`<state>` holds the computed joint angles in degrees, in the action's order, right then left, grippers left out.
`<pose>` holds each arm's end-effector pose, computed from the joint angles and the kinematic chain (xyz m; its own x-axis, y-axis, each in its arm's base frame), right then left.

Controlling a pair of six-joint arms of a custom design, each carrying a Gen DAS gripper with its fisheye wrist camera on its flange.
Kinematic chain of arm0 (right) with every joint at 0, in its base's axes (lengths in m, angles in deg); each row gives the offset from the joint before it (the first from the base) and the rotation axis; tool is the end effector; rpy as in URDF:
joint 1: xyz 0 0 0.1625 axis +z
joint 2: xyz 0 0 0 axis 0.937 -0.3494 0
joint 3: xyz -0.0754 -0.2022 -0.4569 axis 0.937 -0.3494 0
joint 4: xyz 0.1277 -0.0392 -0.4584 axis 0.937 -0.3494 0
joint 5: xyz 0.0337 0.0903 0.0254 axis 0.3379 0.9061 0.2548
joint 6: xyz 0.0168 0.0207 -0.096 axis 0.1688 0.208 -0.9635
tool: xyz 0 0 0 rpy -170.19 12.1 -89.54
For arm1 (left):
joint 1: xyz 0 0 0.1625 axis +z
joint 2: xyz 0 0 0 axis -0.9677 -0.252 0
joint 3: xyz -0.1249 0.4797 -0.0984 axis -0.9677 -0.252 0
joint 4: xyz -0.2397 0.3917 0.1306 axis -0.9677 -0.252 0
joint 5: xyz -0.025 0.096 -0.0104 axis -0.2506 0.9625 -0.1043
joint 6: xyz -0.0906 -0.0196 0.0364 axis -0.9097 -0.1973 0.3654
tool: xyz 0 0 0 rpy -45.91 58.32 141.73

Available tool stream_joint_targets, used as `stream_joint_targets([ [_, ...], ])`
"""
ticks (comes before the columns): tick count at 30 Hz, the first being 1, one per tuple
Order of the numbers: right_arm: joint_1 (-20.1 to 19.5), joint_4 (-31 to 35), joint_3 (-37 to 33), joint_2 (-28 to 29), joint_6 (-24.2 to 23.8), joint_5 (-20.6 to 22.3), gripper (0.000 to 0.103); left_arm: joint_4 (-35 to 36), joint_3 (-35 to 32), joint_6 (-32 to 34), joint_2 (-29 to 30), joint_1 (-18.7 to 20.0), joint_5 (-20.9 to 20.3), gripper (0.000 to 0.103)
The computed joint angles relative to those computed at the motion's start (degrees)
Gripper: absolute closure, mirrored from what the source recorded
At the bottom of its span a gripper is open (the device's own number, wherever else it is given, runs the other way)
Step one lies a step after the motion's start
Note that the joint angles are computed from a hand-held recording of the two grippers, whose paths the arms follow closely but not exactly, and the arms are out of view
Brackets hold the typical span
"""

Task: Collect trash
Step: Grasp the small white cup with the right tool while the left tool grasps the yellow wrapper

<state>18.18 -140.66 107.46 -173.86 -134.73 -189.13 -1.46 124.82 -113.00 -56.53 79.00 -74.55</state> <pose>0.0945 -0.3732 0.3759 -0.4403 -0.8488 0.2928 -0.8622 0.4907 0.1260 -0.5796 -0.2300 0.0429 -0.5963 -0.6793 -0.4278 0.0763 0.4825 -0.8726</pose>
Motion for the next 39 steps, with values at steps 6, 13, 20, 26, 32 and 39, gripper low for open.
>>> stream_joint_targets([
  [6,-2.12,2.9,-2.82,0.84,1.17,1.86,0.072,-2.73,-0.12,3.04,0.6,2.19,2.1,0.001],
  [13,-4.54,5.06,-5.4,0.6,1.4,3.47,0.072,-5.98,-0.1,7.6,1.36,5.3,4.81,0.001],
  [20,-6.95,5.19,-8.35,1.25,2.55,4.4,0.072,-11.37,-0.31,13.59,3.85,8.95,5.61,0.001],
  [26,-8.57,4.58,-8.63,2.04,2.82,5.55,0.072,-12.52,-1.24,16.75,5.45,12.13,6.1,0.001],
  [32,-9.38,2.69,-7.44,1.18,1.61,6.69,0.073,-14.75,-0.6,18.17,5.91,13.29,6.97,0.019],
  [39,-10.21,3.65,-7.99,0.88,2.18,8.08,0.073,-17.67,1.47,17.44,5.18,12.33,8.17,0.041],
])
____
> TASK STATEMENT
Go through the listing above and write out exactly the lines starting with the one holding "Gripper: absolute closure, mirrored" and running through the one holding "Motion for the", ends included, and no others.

> TASK RESPONSE
Gripper: absolute closure, mirrored from what the source recorded
At the bottom of its span a gripper is open (the device's own number, wherever else it is given, runs the other way)
Step one lies a step after the motion's start
Note that the joint angles are computed from a hand-held recording of the two grippers, whose paths the arms follow closely but not exactly, and the arms are out of view
Brackets hold the typical span
"""

Task: Collect trash
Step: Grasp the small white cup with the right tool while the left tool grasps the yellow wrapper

<state>18.18 -140.66 107.46 -173.86 -134.73 -189.13 -1.46 124.82 -113.00 -56.53 79.00 -74.55</state> <pose>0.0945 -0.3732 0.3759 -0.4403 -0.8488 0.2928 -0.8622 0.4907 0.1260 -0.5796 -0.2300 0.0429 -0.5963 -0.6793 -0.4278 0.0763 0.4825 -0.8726</pose>
Motion for the next 39 steps, with values at steps 6, 13, 20, 26, 32 and 39, gripper low for open.

The answer to this exercise has been fully stated.